MEDRAD, Inc.
- Company type: Bayer Affiliate
- Founded: 1964
- Headquarters: Warrendale, Pennsylvania
- Key people: Sam Liang (President, CEO), Gary Bucciarelli (CAO)
- Number of employees: 1,700 (2008)
- Website: MEDRAD, Inc.

= Medrad Inc. =

American medical company

Medrad was an American company headquartered in Warrendale, Pennsylvania, until it was purchased by Bayer AG in 2006.

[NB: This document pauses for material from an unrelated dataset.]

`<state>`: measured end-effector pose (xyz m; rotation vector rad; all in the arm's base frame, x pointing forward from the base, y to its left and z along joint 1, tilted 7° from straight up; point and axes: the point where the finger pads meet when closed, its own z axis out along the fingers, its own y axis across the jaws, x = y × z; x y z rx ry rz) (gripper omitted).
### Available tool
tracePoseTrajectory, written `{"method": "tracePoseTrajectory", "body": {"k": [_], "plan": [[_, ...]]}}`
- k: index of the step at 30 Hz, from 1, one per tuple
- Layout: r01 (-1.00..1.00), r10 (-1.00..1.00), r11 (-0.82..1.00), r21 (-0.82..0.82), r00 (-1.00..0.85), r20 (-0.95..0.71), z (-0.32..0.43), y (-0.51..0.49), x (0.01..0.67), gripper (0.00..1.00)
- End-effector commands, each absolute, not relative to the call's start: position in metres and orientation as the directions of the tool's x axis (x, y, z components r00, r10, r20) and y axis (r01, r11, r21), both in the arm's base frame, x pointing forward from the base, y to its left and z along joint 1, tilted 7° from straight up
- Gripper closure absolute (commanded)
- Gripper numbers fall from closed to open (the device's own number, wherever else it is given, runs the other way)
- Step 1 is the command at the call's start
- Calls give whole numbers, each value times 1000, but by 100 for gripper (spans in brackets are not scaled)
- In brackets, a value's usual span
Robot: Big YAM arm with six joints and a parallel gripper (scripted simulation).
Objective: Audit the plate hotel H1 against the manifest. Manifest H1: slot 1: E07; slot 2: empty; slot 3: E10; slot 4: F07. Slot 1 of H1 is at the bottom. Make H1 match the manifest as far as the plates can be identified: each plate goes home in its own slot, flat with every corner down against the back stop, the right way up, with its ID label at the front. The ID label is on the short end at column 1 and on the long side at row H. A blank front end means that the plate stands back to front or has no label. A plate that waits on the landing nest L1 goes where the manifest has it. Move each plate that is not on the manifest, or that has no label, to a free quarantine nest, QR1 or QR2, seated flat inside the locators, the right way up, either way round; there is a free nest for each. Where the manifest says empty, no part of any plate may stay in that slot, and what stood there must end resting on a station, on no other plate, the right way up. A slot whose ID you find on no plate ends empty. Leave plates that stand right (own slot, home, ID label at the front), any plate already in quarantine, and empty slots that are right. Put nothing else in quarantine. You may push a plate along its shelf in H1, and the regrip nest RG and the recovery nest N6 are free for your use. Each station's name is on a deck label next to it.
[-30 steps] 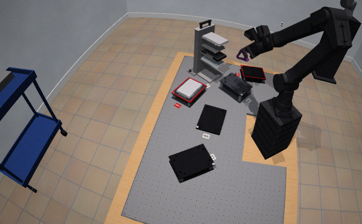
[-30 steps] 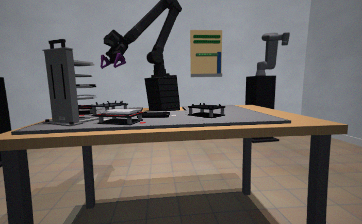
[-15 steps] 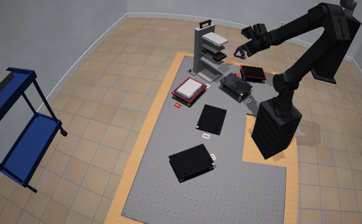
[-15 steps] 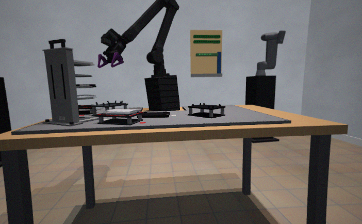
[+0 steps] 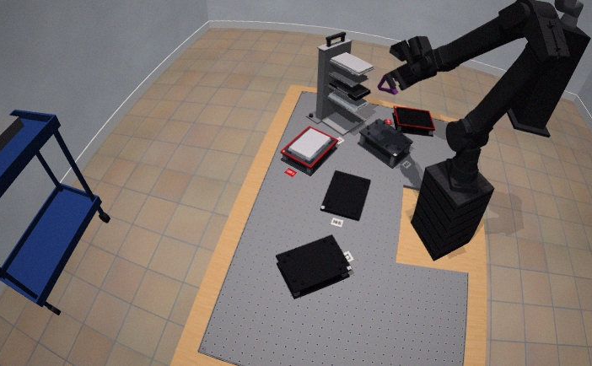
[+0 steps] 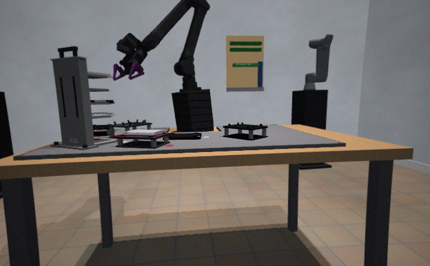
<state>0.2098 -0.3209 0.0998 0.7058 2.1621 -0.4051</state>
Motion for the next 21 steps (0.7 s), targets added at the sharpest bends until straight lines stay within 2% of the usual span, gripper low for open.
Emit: {"method": "tracePoseTrajectory", "body": {"k": [1,21], "plan": [[612,301,788,-73,-485,-821,130,-345,227,0],[612,302,788,-70,-483,-822,132,-358,245,0]]}}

It was founded in 1964 by M. Stephen Heilman, a doctor who created the first flow-controlled, angiographic power injector in the kitchen of his home near Pittsburgh, Pennsylvania.

An emergency department physician by day, Heilman saw potential in angiography. Power injecting a contrast agent into the vessels, he reasoned, would enhance the image and make it possible to diagnose the heart disease and stroke patients who regularly came through the emergency department.

Heilman's invention was the first in a list of Medrad innovations. His company later introduced injector technology for computed tomography (CT) and magnetic resonance (MR) imaging.

Medrad has more than 1,700 employees, 1,200 of whom are in the Pittsburgh area. The company has branches around the world including the Netherlands, France, Germany, Italy, China, UK, Brazil, Japan, Norway, Belgium, Sweden, Denmark, Singapore, Egypt, Mexico, Cyprus and Australia.